WORK TO BE COMPLETED:
Only lines holding "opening" are needed; copy each of them from the data below.

--- PROVIDED MATERIAL Enclosed Below ---

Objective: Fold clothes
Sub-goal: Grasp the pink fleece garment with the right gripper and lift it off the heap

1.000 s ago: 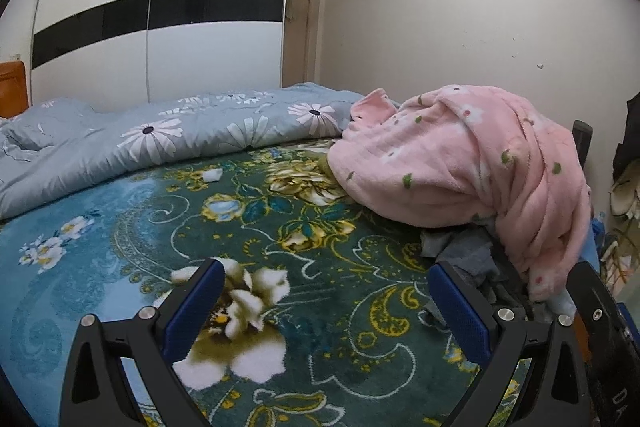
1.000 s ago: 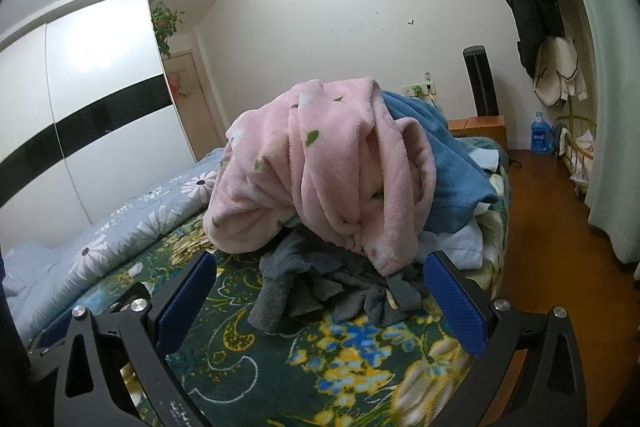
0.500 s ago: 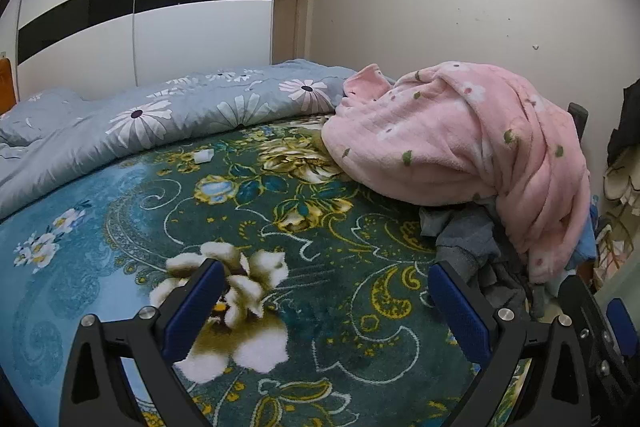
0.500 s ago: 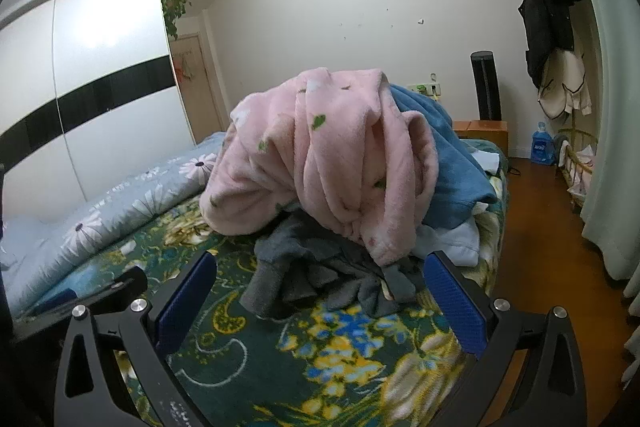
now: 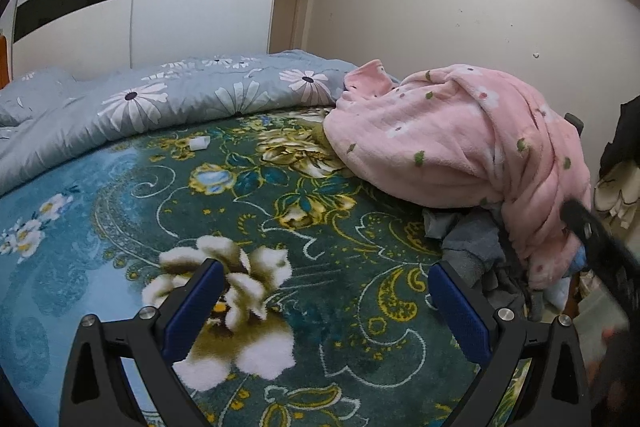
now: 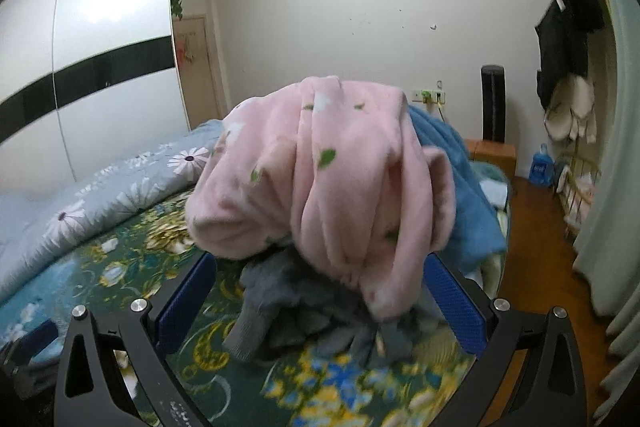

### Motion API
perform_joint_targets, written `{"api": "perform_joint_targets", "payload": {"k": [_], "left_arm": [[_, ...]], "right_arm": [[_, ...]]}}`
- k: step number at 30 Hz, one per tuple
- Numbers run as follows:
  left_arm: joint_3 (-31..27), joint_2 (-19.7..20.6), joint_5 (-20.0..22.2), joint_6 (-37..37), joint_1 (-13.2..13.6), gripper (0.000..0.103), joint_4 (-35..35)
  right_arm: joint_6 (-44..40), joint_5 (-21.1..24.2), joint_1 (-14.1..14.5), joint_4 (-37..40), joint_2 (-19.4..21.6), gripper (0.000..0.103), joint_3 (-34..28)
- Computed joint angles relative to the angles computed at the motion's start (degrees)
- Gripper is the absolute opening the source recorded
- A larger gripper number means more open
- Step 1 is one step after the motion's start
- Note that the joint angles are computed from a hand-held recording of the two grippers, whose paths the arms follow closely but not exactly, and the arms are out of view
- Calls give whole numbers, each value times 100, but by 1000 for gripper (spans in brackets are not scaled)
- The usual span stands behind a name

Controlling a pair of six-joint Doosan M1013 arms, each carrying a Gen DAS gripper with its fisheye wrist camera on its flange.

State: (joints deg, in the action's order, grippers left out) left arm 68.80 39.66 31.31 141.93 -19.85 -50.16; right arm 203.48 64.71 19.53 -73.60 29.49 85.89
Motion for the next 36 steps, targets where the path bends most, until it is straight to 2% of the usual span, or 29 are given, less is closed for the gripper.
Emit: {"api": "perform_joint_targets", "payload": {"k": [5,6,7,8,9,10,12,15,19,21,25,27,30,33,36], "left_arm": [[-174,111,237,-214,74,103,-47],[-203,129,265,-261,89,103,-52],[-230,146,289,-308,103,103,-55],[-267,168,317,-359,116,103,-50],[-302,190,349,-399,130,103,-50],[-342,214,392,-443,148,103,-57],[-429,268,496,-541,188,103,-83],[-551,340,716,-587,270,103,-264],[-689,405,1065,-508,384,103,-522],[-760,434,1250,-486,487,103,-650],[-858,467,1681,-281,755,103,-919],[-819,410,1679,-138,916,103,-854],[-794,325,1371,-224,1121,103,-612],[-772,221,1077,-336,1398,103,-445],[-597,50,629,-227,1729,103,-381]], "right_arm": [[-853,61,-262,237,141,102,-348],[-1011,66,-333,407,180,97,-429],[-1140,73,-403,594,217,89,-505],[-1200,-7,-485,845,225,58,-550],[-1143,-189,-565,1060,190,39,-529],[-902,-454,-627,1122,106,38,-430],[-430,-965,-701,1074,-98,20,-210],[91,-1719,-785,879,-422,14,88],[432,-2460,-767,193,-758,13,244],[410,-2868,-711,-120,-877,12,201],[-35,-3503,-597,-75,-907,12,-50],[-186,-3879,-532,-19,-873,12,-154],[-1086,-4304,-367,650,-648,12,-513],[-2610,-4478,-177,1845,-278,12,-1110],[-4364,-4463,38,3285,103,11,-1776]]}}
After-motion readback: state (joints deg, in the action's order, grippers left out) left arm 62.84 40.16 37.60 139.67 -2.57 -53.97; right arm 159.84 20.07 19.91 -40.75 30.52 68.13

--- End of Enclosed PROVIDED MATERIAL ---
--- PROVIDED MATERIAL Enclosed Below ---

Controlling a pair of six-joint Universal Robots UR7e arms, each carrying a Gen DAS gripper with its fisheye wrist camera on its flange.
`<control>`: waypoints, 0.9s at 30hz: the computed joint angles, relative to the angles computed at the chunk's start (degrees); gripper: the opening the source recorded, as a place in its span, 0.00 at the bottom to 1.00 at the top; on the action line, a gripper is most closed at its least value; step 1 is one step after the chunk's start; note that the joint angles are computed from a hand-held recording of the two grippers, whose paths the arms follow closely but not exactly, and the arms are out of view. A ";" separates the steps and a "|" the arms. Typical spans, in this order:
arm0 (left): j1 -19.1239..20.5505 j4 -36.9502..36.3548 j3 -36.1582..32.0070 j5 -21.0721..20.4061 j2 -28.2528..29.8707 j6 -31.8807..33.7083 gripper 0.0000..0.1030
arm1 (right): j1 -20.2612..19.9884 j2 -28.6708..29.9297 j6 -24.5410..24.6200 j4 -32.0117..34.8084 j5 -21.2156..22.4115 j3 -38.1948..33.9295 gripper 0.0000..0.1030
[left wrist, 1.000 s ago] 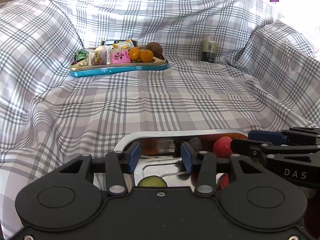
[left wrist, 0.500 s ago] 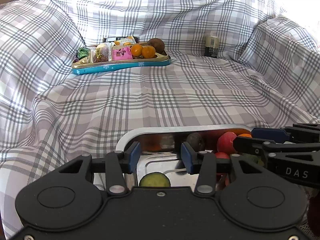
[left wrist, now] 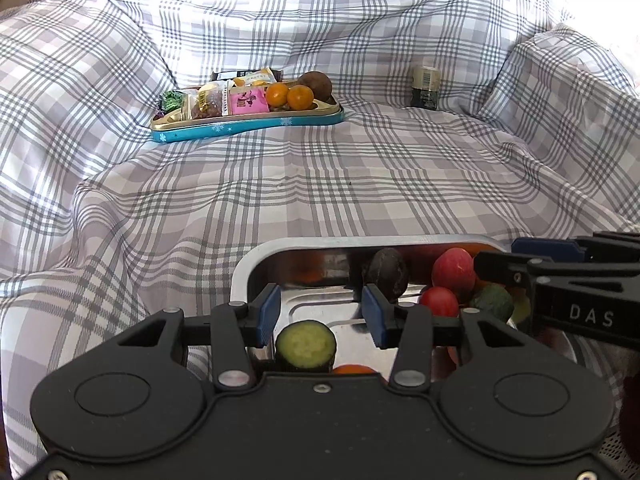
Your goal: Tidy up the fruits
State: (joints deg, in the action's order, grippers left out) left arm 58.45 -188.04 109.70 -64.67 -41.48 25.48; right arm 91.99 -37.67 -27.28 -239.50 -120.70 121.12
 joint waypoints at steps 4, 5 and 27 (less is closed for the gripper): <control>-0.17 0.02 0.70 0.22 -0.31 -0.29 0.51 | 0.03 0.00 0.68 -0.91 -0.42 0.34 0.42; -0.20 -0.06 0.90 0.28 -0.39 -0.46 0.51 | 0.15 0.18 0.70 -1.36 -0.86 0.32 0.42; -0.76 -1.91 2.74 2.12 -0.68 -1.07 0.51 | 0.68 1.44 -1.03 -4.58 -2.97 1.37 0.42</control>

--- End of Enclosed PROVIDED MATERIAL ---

WRITTEN ANSWER:
- Gripper is the absolute opening the source recorded
`<control>`: waypoints, 0.9s at 30hz: the computed joint angles, relative to the angles computed at the chunk's start (degrees); gripper: the opening the source recorded, as a place in its span, 0.00 at the bottom to 1.00 at the top; on the action line, a gripper is most closed at its least value; step 1 is one step after the chunk's start; note that the joint angles are computed from a hand-held recording of the two grippers, whose paths the arms follow closely but not exactly, and the arms are out of view. A ";" separates the steps and a "|" the arms. Typical spans, in this order:

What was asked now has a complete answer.